The various stages differ. Enron was a single company, but did control enough of a particular market to have an impact, particularly on pricing. The end of Governor Gray Davis' term in office in California was in no small way due to Enron's price-manipulations of energy, and absent a regulatory regime, no effective controls. Absent a regulatory regime over the various financial products during the housing boom, investment houses and insurance companies that promised to cover potential losses (think American International Group, which died when Lehmann Brothers went south) had no floor beneath them. In both cases the free market worked to create not just volatility but instability, precisely because pricing control rested in the hands of either a single actor (Enron) or a few such actors (the investment banks, plus Citigroup, Goldman Sachs, a few others).
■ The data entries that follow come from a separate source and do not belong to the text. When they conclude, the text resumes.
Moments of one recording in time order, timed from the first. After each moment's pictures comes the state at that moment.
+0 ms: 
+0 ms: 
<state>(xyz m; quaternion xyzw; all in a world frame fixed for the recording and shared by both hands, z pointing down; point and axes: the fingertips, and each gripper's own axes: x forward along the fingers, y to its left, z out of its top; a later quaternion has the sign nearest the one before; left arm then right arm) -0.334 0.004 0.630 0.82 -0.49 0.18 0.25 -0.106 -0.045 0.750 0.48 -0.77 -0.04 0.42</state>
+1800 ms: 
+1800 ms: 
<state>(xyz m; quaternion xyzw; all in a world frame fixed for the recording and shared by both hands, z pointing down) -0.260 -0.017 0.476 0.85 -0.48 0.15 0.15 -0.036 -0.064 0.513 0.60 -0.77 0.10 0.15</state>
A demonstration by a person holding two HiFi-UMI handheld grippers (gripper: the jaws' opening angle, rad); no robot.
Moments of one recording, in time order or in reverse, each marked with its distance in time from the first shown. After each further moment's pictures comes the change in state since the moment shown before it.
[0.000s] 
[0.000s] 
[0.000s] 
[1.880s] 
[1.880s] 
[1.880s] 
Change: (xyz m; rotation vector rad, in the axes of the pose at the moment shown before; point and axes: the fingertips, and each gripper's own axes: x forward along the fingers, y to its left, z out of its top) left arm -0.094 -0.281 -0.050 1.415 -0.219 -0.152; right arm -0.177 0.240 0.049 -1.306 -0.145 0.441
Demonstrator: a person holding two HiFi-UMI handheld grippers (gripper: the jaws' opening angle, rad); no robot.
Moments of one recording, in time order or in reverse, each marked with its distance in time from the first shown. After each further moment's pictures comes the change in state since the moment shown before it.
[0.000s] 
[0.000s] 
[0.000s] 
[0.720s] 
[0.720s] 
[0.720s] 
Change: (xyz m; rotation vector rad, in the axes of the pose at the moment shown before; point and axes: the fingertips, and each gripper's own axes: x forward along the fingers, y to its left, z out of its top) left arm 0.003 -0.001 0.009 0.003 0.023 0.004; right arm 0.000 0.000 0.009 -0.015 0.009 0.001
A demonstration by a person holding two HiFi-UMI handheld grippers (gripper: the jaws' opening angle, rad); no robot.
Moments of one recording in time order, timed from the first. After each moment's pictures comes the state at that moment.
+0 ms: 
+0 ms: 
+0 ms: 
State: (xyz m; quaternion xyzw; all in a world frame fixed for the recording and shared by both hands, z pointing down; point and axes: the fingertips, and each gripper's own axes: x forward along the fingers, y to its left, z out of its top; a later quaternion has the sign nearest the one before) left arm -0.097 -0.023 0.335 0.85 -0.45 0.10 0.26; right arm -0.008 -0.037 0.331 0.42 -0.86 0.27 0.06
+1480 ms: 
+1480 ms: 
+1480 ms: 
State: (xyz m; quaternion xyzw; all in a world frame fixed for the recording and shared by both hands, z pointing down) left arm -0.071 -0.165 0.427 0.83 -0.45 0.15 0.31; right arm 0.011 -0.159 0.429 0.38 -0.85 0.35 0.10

While Enron died not least because of fraudulent accounting practices, claiming all sorts of profits and capital reserves it simply did not have, the housing bubble worked in much the same way, driving up the value of properties, creating a situation on paper where their value exceeded any reasonable estimate.
I'm not sure if these similarities offer any insight. They do, for me at any rate, point out that free markets, outside any regulatory framework or control, end up bringing about their own instability. In this sense, regulation of markets, setting all sorts of legal and administrative barriers, in effect keep capitalism afloat, a point most economists accepted during the Depression when it was noted that, far from overturning capitalism, Roosevelt's New Deal saved it from itself. Despite years of stagnant economic activity, except of course for the investment banks bailed out by the Bush Administration that are enjoying record profits, there is the general notion abroad that any attempt to regulate the financial markets will result in economic stagnation, while free markets are our only hope. How this can be, I do not know.
Enron died not least because, with the markets it controlled deregulated, there was no one looking over their shoulder. Arthur Andersen's audits, while legally required, were not themselves checked because going through the motion of an audit was enough to satisfy the requirements of the SEC. The investment houses, seeing an opportunity and operating in a favorable market condition - the so-called "ownership society" - also acted outside any effective regulatory control. Both created a situation of unsustainable market volatility that could only lead to a settling of accounts. In Enron's case, once the actual value of their capital reserves became clear, the value of the company crashed. Once increasingly marginal mortgages started to default in greater numbers, the value of mortgage-back securities, the investments made with them as collateral, and the insurance backing them all collapsed.